Tcf4, also known as Transcription Factor-4, is a transcription factor implicated in the WNT signaling pathway. It plays a crucial role in various biological processes as it binds to β -catenin, an effector of the Wnt pathway, and activates the transcription of genes involved in cell proliferation. This interaction makes it a key player in normal development and is also associated with numerous disease conditions [4,5].

In prostate cancer, Tcf4 was found to induce enzalutamide resistance via neuroendocrine differentiation.

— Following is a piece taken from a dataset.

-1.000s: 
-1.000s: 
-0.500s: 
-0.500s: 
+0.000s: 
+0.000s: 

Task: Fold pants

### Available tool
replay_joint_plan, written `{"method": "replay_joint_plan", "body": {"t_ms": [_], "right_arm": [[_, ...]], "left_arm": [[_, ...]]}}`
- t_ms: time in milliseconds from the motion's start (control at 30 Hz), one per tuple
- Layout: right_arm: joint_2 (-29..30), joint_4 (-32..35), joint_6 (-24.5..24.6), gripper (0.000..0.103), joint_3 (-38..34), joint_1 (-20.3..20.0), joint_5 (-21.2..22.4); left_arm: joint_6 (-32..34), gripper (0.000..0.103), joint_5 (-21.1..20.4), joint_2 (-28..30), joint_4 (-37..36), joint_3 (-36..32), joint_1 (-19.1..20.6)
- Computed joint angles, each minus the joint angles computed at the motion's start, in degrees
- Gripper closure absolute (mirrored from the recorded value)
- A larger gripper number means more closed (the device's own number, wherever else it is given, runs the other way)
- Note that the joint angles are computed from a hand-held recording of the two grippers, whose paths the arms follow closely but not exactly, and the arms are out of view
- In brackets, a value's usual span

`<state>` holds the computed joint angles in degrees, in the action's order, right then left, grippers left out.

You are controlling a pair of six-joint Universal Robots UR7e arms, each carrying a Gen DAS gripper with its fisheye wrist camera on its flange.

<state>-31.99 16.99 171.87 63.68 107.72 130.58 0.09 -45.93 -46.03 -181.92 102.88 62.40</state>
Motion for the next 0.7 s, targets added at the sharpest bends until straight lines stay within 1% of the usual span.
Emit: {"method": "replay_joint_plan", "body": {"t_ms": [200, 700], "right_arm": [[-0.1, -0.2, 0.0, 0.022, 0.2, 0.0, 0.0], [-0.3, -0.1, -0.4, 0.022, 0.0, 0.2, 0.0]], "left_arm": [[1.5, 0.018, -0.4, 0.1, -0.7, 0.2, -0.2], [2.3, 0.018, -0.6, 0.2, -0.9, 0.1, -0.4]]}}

RNA sequence analysis showed increased Tcf4 expression in enzalutamide-resistant LNCaP cells. Inducible TCF4 overexpression led to enzalutamide-resistance in a mouse xenograft model, and small molecule inhibitors of TCF4 partially reversed this resistance [1].

In colorectal cancer, TCF4 enhances hepatic metastasis by regulating tumor-associated macrophage recruitment and M2 polarization through the CCL2/CCR2 signaling axis. TCF4 deficiency in MC38 cells in a syngeneic mouse model reduced TAM infiltration and M2 polarization at the metastasis site [2].

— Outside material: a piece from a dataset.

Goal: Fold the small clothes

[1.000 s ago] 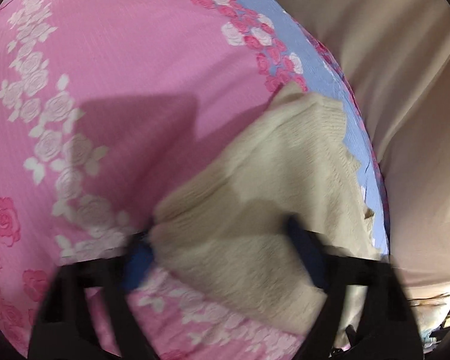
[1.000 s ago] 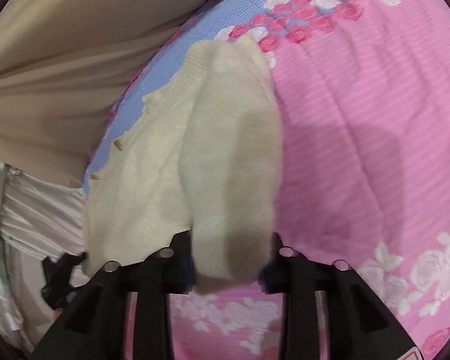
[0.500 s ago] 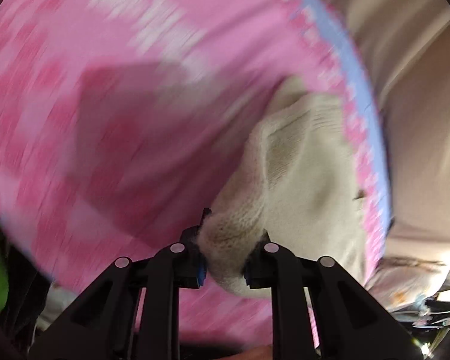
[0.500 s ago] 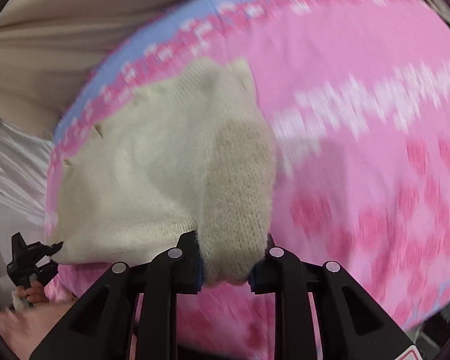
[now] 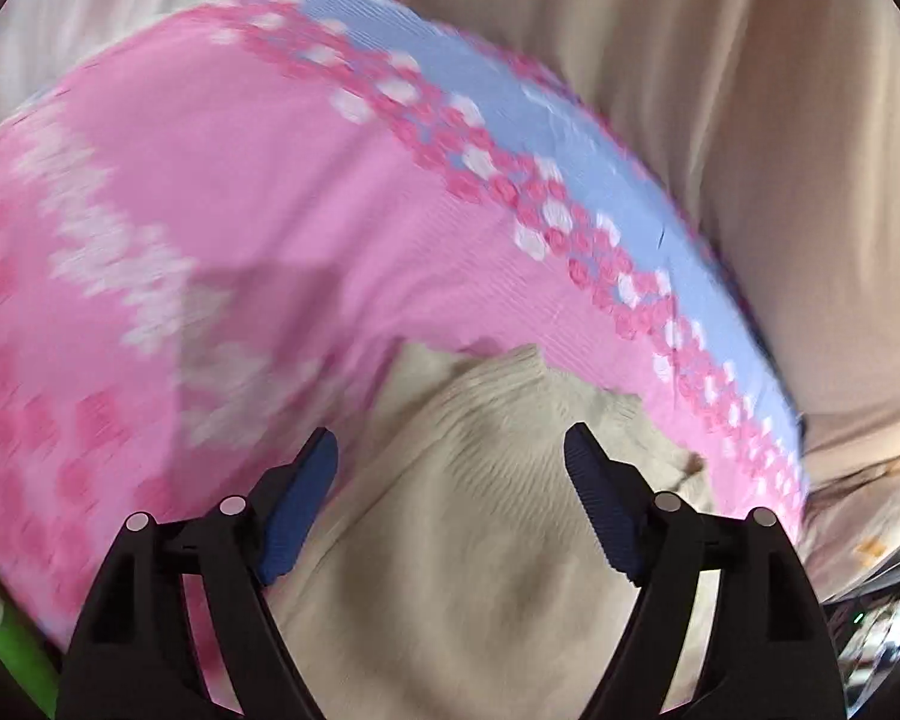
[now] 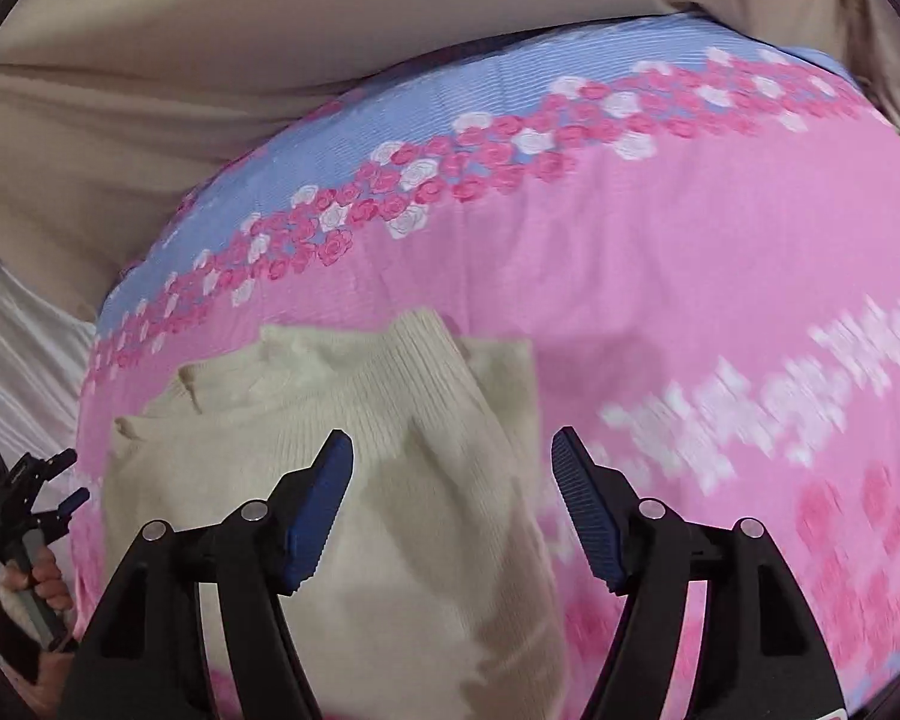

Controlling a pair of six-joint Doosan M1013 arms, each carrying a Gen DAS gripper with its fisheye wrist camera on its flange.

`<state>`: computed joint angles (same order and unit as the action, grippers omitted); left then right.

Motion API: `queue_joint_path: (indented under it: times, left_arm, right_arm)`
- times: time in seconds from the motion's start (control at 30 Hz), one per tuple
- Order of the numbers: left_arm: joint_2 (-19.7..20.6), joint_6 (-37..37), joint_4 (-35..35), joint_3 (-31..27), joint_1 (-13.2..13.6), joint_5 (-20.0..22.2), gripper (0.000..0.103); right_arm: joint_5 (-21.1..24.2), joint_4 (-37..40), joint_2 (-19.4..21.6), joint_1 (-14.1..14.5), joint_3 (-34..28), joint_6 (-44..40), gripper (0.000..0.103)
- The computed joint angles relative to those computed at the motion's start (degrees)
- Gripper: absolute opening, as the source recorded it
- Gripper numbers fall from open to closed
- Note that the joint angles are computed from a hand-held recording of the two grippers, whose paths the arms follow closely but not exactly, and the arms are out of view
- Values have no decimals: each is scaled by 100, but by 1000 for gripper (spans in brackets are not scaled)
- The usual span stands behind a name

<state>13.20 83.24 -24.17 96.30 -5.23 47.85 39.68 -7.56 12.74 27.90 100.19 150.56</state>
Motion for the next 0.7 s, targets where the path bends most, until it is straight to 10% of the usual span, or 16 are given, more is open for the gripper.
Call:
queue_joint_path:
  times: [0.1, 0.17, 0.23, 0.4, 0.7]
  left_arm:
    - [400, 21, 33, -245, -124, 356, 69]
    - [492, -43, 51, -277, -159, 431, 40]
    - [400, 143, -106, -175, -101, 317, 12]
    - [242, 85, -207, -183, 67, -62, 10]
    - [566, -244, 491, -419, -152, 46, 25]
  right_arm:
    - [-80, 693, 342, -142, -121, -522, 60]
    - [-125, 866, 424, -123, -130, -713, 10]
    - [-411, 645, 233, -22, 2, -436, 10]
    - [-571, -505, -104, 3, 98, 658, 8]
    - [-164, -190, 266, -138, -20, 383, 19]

In osteosarcoma, TCF4 functions as an oncogene. Circ_0004674 promotes osteosarcoma glycolysis and proliferation through the miR-140-3p/TCF4 pathway, as inhibition of miR-140-3p or overexpression of TCF4 could reverse the phenotypic changes in cancer cells induced by circ_0004674 silencing [3].

In conclusion, Tcf4 is a vital transcription factor in the WNT signaling pathway. Its role in disease has been revealed through in vivo studies, especially in mouse models. In prostate, colorectal, and osteosarcoma cancers, Tcf4 is involved in processes like drug resistance, metastasis, and tumor cell metabolism, highlighting its potential as a therapeutic target in these disease areas.